EXERCISE: Output all records exactly.

GIVEN INFORMATION:
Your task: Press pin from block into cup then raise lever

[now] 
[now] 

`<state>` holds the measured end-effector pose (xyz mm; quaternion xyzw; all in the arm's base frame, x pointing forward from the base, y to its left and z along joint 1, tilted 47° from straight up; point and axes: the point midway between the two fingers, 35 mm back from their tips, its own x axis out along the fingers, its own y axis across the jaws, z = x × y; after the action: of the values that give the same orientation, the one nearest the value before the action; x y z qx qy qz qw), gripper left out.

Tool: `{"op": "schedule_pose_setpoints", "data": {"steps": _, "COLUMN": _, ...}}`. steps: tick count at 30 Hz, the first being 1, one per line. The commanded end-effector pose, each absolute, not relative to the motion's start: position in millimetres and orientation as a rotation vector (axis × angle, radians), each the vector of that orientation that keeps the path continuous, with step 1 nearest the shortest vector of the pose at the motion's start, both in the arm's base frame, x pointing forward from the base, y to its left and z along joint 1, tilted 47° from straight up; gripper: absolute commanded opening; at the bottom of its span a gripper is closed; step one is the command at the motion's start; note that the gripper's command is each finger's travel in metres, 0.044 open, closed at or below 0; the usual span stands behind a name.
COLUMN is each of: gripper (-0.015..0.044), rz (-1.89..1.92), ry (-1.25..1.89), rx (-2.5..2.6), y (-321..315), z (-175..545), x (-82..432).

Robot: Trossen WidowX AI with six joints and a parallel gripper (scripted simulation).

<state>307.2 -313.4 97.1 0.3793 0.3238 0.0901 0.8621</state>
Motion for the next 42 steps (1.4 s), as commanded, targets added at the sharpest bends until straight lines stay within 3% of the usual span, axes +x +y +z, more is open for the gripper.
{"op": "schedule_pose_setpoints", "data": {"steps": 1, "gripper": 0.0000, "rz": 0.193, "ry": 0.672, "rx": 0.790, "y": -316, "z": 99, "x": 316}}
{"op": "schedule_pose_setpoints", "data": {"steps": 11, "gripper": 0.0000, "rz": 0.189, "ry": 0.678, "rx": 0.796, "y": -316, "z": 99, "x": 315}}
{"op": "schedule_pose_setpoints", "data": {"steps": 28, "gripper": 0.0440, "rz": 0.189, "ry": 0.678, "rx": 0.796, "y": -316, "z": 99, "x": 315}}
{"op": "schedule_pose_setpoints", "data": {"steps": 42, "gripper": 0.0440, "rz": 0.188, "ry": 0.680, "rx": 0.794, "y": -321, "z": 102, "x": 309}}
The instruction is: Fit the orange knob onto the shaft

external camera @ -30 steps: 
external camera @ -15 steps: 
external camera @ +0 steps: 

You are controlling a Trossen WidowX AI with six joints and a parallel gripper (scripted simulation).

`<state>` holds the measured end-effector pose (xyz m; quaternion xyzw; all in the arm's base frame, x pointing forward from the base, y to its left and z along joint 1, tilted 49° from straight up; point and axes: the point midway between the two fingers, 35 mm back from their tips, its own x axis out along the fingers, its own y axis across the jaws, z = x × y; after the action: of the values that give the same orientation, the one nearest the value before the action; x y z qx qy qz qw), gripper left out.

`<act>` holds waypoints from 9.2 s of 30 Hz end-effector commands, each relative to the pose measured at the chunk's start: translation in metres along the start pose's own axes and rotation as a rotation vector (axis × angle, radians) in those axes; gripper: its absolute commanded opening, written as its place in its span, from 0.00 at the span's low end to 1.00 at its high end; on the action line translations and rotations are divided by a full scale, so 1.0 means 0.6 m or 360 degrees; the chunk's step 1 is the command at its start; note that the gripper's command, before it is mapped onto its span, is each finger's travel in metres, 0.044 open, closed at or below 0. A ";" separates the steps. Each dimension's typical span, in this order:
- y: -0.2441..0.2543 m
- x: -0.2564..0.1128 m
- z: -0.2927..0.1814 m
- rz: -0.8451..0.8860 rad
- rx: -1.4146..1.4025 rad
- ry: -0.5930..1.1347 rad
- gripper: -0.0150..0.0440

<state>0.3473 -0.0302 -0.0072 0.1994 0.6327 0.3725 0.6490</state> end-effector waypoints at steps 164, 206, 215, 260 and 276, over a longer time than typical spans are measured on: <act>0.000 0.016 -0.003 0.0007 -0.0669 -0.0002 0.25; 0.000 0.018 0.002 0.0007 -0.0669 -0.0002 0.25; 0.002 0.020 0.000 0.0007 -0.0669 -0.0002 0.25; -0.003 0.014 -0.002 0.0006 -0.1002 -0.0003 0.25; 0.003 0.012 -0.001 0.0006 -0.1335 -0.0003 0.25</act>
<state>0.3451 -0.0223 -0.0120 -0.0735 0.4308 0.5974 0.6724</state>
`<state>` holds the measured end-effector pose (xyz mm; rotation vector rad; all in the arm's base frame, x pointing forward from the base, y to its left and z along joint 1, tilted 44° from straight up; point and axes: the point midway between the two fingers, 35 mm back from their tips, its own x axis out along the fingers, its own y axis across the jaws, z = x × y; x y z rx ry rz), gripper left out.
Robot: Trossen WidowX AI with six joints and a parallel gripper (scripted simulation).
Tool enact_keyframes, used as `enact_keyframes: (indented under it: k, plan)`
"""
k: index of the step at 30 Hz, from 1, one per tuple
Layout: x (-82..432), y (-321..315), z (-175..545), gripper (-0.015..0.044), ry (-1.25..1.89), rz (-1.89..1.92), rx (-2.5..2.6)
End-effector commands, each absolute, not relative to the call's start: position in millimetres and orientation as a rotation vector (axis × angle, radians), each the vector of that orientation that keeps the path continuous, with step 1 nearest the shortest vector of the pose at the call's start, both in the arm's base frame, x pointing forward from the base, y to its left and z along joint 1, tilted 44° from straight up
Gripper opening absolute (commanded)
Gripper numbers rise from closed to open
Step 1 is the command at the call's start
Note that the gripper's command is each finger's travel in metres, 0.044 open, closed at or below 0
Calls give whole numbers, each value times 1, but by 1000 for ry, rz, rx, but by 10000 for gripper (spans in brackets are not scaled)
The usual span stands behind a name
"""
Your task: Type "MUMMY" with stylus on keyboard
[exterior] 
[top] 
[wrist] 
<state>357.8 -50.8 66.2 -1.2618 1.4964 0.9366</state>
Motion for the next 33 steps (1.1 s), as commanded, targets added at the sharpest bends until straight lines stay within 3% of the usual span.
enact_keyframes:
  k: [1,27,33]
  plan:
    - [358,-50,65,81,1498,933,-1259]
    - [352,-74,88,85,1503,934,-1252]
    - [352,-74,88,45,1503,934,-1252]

WRITTEN SOLUTION:
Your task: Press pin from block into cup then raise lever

[now] 
[now] 

`<state>` holds the measured end-effector pose (xyz mm; quaternion xyzw; all in the arm's base frame, x pointing forward from the base, y to its left and z along joint 1, tilted 47° from straight up; point and axes: the point midway between the two fingers, 35 mm back from their tips, its own x axis out along the fingers, its own y axis across the jaws, z = x × y; after the action: of the values that give the same orientation, the one nearest the value before the action; x y z qx qy qz qw), gripper left out.

Tool: `{"op": "schedule_pose_setpoints", "data": {"steps": _, "COLUMN": _, ...}}`. steps: tick count at 30 Hz, the first being 1, one per line. The commanded end-effector pose, each absolute, not relative to the motion's start: position in millimetres and orientation as a rotation vector (axis × angle, radians), each the vector of that orientation that keeps the path continuous, with step 1 nearest the shortest vector of the pose at the motion's start, both in the arm's base frame, x pointing forward from the base, y to its left and z along joint 1, tilted 47° from straight up; gripper: absolute commanded opening; at the bottom of its span a gripper is closed; step one is the command at the motion's start; note that the gripper's command is each finger's travel in metres, 0.044 open, closed at or below 0; the usual span stands behind a name.
COLUMN is each of: gripper (-0.015..0.044), rz (-1.89..1.92), ry (-1.25..1.89), rx (-2.5..2.6), y (-321..315), z (-175..545), x (-82..432).

Robot: Trossen WidowX AI with six joints and a parallel gripper (scripted simulation).

<state>307.2 -313.4 97.1 0.3793 0.3238 0.0901 0.8621</state>
Motion for the next 42 steps (1.4 s), as commanded, targets added at the sharpest bends until straight lines stay within 3% of the usual span, axes +x +y +z, more is open for the gripper.
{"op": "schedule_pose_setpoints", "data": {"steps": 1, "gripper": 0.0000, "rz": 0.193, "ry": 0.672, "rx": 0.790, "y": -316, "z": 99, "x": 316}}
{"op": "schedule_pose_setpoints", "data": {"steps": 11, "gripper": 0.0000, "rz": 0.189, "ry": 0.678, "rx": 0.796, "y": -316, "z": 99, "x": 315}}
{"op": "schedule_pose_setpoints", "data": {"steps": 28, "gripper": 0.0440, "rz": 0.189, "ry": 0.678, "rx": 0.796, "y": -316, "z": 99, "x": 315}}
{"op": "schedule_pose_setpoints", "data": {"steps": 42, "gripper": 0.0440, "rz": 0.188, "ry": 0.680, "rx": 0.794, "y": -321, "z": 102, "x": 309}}
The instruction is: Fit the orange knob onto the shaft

external camera @ -30 steps: 
external camera @ -15 steps: 
external camera @ +0 steps: 

You are controlling a Trossen WidowX AI with six joints and a parallel gripper (scripted simulation).

`<state>` holds the measured end-effector pose (xyz m; quaternion xyzw; all in the arm's base frame, x pointing forward from the base, y to its left and z along joint 1, tilted 49° from straight up; point and axes: the point midway between the two fingers, 35 mm back from their tips, its own x axis out along the fingers, its own y axis across the jaws, z = x × y; after the action: of the values that give the same orientation, the one nearest the value before the action; x y z qx qy qz qw), gripper left out.

`<act>` holds waypoints from 9.2 s of 30 Hz end-effector commands, each relative to the pose measured at the chunk's start: translation in metres along the start pose's own axes and rotation as a rotation vector (axis × angle, radians) in those axes; gripper: its absolute commanded opening, written as its place in its span, from 0.00 at the span's low end to 1.00 at its high end; on the action line translations and rotations are divided by a full scale, so 1.0 means 0.6 m or 360 degrees; the chunk's step 1 is the command at its start; note that the gripper's command, before it is mapped onto its span, is each finger's travel in metres, 0.044 open, closed at or below 0. A ";" separates the steps. Each dimension's typical span, in this order:
- y: -0.2441..0.2543 m
- x: -0.2564..0.1128 m
- z: -0.2927..0.1814 m
- rz: -0.8451..0.8860 rad
- rx: -1.4146..1.4025 rad
- ry: -0.5930..1.1347 rad
- gripper: -0.0150..0.0440

<state>0.3473 -0.0302 -0.0072 0.1994 0.6327 0.3725 0.6490</state> end-effector waypoints at steps 164, 206, 215, 260 and 276, over a longer time than typical spans are measured on: <act>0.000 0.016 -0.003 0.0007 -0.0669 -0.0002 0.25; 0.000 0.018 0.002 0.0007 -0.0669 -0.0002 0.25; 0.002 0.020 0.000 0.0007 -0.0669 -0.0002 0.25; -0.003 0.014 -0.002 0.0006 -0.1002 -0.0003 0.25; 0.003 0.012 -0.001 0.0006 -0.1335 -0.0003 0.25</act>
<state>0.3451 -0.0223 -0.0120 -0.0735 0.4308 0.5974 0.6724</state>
`<state>` holds the measured end-effector pose (xyz mm; rotation vector rad; all in the arm's base frame, x pointing forward from the base, y to its left and z along joint 1, tilted 44° from straight up; point and axes: the point midway between the two fingers, 35 mm back from their tips, its own x axis out along the fingers, its own y axis across the jaws, z = x × y; x y z rx ry rz), gripper left out.
Robot: Trossen WidowX AI with six joints and a parallel gripper (scripted simulation).
Tool enact_keyframes, used as `enact_keyframes: (indented under it: k, plan)`
"""
k: index of the step at 30 Hz, from 1, one per tuple
Layout: x (-82..432), y (-321..315), z (-175..545), gripper (-0.015..0.044), ry (-1.25..1.89), rz (-1.89..1.92), rx (-2.5..2.6)
End-effector commands, each absolute, not relative to the call's start: position in millimetres and orientation as a rotation vector (axis × angle, radians), each the vector of that orientation that keeps the path continuous, with step 1 nearest the shortest vector of the pose at the call's start, both in the arm's base frame, x pointing forward from the base, y to its left and z along joint 1, tilted 44° from straight up
Gripper opening absolute (commanded)
Gripper numbers rise from closed to open
Step 1 is the command at the call's start
Note that the gripper's command is each finger's travel in metres, 0.044 open, closed at or below 0
Calls give whole numbers, each value times 1, but by 1000 for ry, rz, rx, but by 10000 for gripper (spans in brackets are not scaled)
The usual span stands behind a name
"""
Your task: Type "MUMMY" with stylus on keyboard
[exterior] 
[top] 
[wrist] 
<state>357.8 -50.8 66.2 -1.2618 1.4964 0.9366</state>
Motion for the next 33 steps (1.1 s), as commanded, targets added at the sharpest bends until straight lines stay within 3% of the usual span.
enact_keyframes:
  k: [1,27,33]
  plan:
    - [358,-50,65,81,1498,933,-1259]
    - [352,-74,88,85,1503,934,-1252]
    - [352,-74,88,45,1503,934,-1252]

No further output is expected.